TASK DETAILS
Scan the data below for lines holding the word "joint", and copy each line found.

RECORDED DATA
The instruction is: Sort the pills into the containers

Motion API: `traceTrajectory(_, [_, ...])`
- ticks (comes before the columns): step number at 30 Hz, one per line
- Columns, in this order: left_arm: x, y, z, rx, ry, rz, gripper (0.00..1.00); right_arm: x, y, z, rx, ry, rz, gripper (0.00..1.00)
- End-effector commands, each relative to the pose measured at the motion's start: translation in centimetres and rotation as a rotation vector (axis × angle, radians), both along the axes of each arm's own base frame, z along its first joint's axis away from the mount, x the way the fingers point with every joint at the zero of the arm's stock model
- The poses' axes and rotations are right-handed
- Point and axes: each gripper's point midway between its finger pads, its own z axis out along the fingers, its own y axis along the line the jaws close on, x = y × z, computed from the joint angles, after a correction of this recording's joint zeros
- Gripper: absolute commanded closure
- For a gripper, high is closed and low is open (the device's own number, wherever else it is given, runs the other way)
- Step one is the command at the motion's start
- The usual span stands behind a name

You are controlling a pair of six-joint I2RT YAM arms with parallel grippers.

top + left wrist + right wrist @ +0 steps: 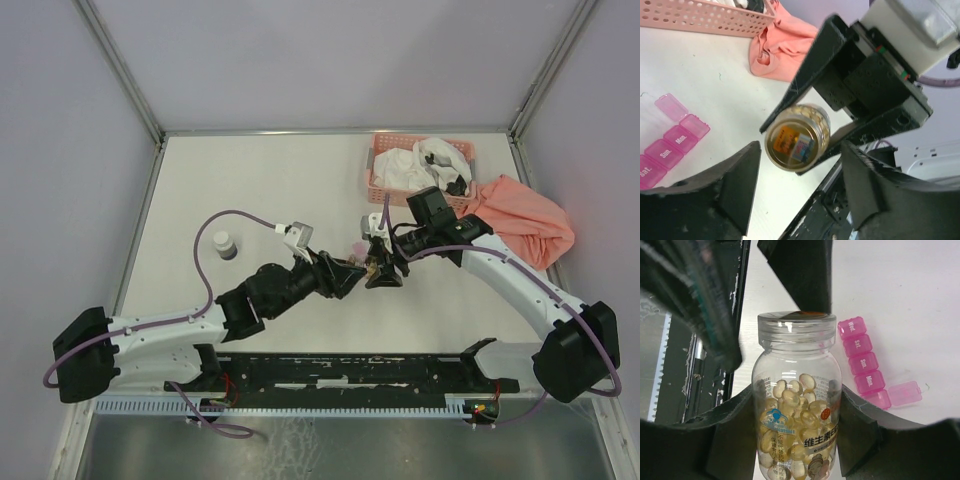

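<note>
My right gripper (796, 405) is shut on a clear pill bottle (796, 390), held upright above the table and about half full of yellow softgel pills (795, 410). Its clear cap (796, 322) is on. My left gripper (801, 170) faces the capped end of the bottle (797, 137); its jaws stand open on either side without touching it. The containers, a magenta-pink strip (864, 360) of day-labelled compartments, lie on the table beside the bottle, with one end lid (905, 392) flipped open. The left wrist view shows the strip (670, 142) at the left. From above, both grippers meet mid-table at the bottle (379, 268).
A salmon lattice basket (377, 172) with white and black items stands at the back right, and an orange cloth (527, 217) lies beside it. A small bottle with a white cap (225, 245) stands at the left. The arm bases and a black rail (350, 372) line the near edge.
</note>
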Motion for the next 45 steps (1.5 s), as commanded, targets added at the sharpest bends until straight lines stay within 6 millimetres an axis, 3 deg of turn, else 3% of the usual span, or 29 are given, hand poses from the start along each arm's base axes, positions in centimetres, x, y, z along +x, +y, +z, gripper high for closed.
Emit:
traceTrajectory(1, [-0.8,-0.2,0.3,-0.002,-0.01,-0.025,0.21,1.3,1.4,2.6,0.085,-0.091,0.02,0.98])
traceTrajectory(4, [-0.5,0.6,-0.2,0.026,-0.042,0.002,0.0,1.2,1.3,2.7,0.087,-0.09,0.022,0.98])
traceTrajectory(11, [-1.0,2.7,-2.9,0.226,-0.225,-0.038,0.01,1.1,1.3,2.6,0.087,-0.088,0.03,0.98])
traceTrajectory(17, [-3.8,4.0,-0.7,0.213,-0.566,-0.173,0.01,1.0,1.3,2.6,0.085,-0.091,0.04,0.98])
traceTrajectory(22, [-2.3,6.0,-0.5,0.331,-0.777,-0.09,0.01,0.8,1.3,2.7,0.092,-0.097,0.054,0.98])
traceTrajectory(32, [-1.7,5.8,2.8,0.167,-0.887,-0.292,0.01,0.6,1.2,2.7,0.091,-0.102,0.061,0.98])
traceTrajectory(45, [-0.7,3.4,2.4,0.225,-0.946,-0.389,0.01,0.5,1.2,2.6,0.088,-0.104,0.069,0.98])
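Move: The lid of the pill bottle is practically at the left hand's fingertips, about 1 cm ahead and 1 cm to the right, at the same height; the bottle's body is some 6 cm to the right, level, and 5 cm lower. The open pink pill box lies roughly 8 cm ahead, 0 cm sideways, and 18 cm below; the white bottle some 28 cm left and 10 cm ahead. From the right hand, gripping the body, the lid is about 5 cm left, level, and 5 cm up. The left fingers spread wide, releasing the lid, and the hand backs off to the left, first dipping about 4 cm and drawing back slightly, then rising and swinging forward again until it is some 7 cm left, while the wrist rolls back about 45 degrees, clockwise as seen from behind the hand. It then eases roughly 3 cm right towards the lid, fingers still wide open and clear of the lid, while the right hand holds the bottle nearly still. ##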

FINAL ANSWER
- End-effector commands, each relative to the pose measured at the motion's start: translation in centimetres and rotation as a rotation vector (axis × angle, radians), both along the axes of each arm's own base frame, z along its first joint's axis away from the mount, x the way the fingers point with every joint at the zero of the arm's stock model
- Point and axes: each gripper's point midway between its finger pads, its own z axis out along the fingers, its own y axis along the line the jaws close on, x = y × z, computed from the joint angles, after a correction of this recording's joint zeros
You are controlling a pair of six-joint I2RT YAM arms with parallel grippers.

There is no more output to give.